Allobates wayuu
- Conservation status: Least Concern (IUCN 3.1)

Scientific classification
- Kingdom: Animalia
- Phylum: Chordata
- Class: Amphibia
- Order: Anura
- Family: Aromobatidae
- Genus: Allobates
- Species: A. wayuu
- Binomial name: Allobates wayuu (Acosta-Galvis, Cuentas, and Coloma, 1999)
- Synonyms: Colostethus wayuu Acosta-Galvis, Cuentas, and Coloma, 1999

= Allobates wayuu =

- Authority: (Acosta-Galvis, Cuentas, and Coloma, 1999)
- Conservation status: LC
- Synonyms: Colostethus wayuu Acosta-Galvis, Cuentas, and Coloma, 1999

Species of frog

Allobates wayuu is a species of frog in the family Aromobatidae. It is endemic to the Serranía de Macuira in La Guajira Department, Colombia, and is only known from its type locality in the Macuira National Natural Park.

==Etymology==
The specific name wayuu refers to Wayuu people, an ethnic group from the extreme north of Colombia.

==Description==
Males measure 14–17 mm and females 16–20 mm in snout–vent length. The snout is nearly ovoid in dorsal view and anteriorly inclined in lateral view. The tympanum is partly concealed. The canthus rostralis is acute but not prominent. The fingers and toes bear expanded discs; fingers are unwebbed whereas toes have some webbing. Skin is smooth. The body is brown while the limbs are cream; the hind limbs have brown bars. The sides are dark brown and have dorsolateral bands. The lips are cream. The belly is creamy with some brownish-gray spots.

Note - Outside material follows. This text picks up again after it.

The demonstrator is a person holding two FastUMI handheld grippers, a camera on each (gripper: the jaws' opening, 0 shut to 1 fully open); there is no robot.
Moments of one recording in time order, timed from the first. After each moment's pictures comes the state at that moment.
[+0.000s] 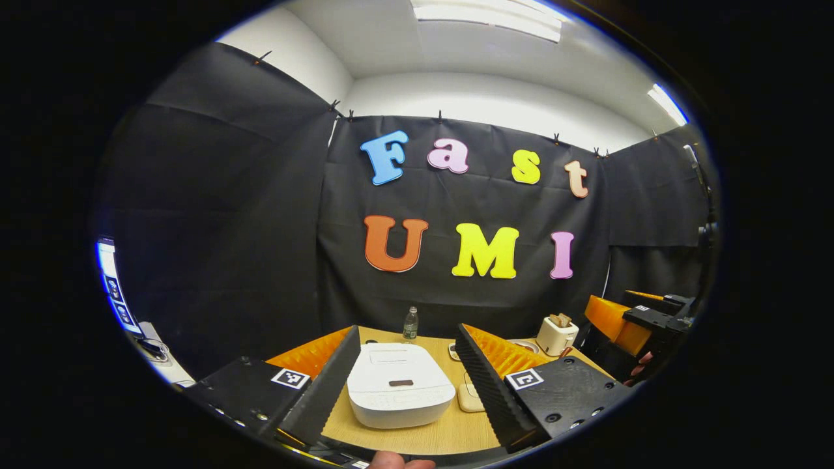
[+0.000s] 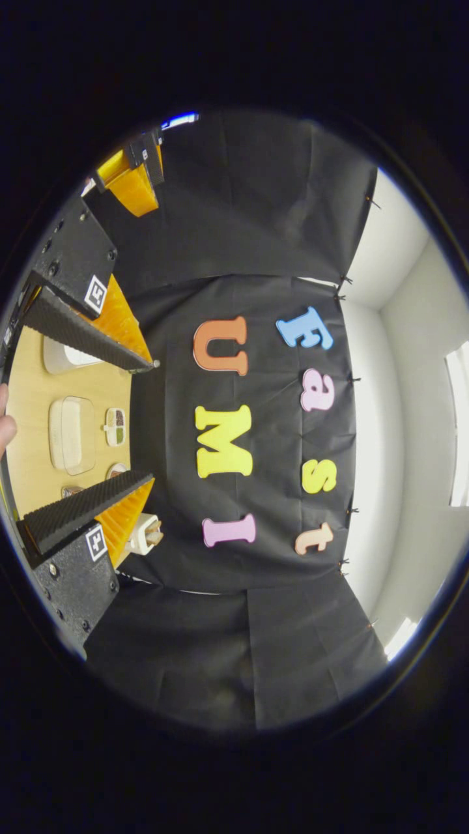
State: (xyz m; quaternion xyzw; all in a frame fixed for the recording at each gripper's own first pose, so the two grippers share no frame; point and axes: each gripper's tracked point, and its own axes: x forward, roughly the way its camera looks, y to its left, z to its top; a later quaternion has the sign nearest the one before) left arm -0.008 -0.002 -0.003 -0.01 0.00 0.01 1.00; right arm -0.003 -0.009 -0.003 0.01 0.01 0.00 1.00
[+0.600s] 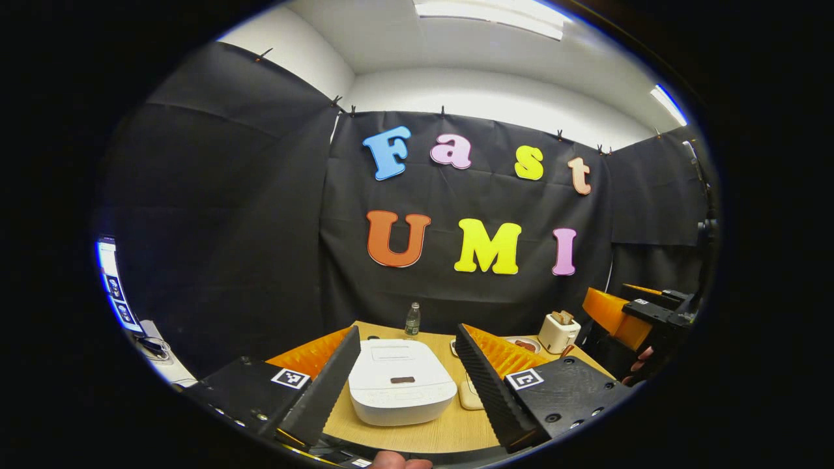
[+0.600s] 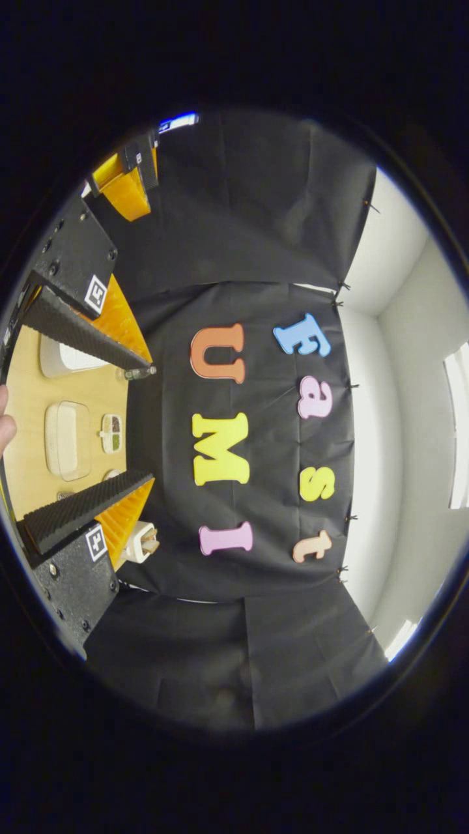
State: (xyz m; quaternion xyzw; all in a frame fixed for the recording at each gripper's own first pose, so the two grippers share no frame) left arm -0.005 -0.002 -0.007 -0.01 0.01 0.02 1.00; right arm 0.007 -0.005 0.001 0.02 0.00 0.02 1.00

The toes of all four feet are brown in color.

==Reproduction==
The eggs are deposited on the forest floor. The male carries the hatched tadpoles to streams and ponds where they complete their development. The tadpoles' bodies appear oval in shape when viewed from the side. They are creamy in color with black spots everywhere except the belly.

==Habitat and conservation==
It inhabits tropical forest with dry vegetation, including secondary forest, at elevations of 210–780 m above sea level. The known population is within the Parque Nacional Natural Macuira.